Methods: We identified and analyzed 19 randomized control trials from PubMed, Central, EMBASE, CINAHL, Web of Science citation index, US clinical trials register and Google Scholar. The primary outcome was 24-hour opioid requirement, and secondary outcomes included pain scores, postoperative nausea and vomiting and other complications.

Results: Compared to systemic analgesia, PECs block was associated with reduced 24 hours opioid requirement [mean difference (MD) = -10.66 mg], lower pain score [9-12 hours postoperatively: MD = -1.18; 24 hours postoperatively: MD = -0.79] and less frequent PONV [risk ratio (RR) = 0.37, numbers needed to treat (NNT) = 5]. While the failure rate of PECs block was not well defined, several studies reported significant intraoperative opioid requirement despite PECs block. Lastly, trial sequential analysis indicated that no more clinical trials are needed to demonstrate the opioid sparing effect of PECs block.

Conclusion: When compared to general anesthesia with systemic opioids, PECs block was associated with significantly better perioperative pain control. There are currently insufficient data on the complication and failure rate of PECs block in clinical practice.

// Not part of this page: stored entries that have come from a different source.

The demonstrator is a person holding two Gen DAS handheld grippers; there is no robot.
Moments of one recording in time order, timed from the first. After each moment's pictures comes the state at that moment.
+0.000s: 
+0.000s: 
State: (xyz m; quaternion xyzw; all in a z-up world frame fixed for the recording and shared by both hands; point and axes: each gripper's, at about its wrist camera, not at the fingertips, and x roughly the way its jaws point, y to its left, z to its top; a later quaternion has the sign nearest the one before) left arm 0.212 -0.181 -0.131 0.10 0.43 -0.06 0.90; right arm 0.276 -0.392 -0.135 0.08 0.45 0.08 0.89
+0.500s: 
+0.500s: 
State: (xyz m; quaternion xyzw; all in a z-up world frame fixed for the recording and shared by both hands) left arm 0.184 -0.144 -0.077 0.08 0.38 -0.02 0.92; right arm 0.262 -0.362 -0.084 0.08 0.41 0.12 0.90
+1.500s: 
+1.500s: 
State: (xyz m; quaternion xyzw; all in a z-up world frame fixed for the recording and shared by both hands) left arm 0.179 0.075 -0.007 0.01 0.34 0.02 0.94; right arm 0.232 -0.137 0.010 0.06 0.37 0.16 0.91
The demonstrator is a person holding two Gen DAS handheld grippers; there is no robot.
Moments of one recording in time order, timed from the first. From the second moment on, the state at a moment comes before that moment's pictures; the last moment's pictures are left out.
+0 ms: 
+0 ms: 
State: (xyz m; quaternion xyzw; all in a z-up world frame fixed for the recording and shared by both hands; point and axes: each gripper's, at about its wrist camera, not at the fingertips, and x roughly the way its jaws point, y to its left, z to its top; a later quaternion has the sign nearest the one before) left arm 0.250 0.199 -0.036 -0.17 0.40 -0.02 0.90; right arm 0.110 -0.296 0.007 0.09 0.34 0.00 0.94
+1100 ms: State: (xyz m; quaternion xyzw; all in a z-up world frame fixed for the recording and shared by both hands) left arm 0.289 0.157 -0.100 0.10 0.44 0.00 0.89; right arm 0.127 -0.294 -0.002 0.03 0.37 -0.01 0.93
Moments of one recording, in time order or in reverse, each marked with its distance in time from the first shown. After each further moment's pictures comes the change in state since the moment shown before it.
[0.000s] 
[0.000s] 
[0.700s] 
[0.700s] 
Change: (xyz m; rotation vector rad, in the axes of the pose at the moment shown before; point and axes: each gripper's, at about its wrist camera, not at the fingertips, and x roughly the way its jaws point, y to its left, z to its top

胸神经(PECs)阻滞用于术后镇痛:一项系统评价和荟萃分析,采用试验序贯分析。
背景与目的:胸神经阻滞(PECs)是由Blanco等人首次描述的用于乳房手术术后镇痛的筋膜面阻滞。该方法现在已被广泛应用,一些小型临床试验已经发表并报道了PECs阻滞的镇痛效果。在这篇系统综述和荟萃分析中,我们将总结目前关于PECs阻滞疗效的证据。方法:我们从PubMed、Central、EMBASE、CINAHL、Web of Science引文索引、美国临床试验注册和Google Scholar中检索和分析19项随机对照试验。主要结局是24小时阿片类药物需求,次要结局包括疼痛评分、术后恶心呕吐和其他并发症。结果:与全身镇痛相比,PECs阻滞可降低24小时阿片类药物需求[平均差值(MD) = -10.66 mg],降低疼痛评分[术后9-12小时:MD = -1.18;术后24小时:MD = -0.79],较少发生PONV[风险比(RR) = 0.37,需要治疗的人数(NNT) = 5]。虽然PECs阻滞的失败率没有很好的定义,但几项研究报告了尽管PECs阻滞,术中仍需要大量阿片类药物。最后,试验序列分析表明,不需要更多的临床试验来证明PECs阻滞的阿片类药物节约效果。结论:与全身阿片类药物全麻相比,PECs阻滞可显著改善围手术期疼痛控制。目前临床实践中关于PECs阻滞的并发症和失败率的数据不足。
本文章由计算机程序翻译,如有差异,请以英文原文为准。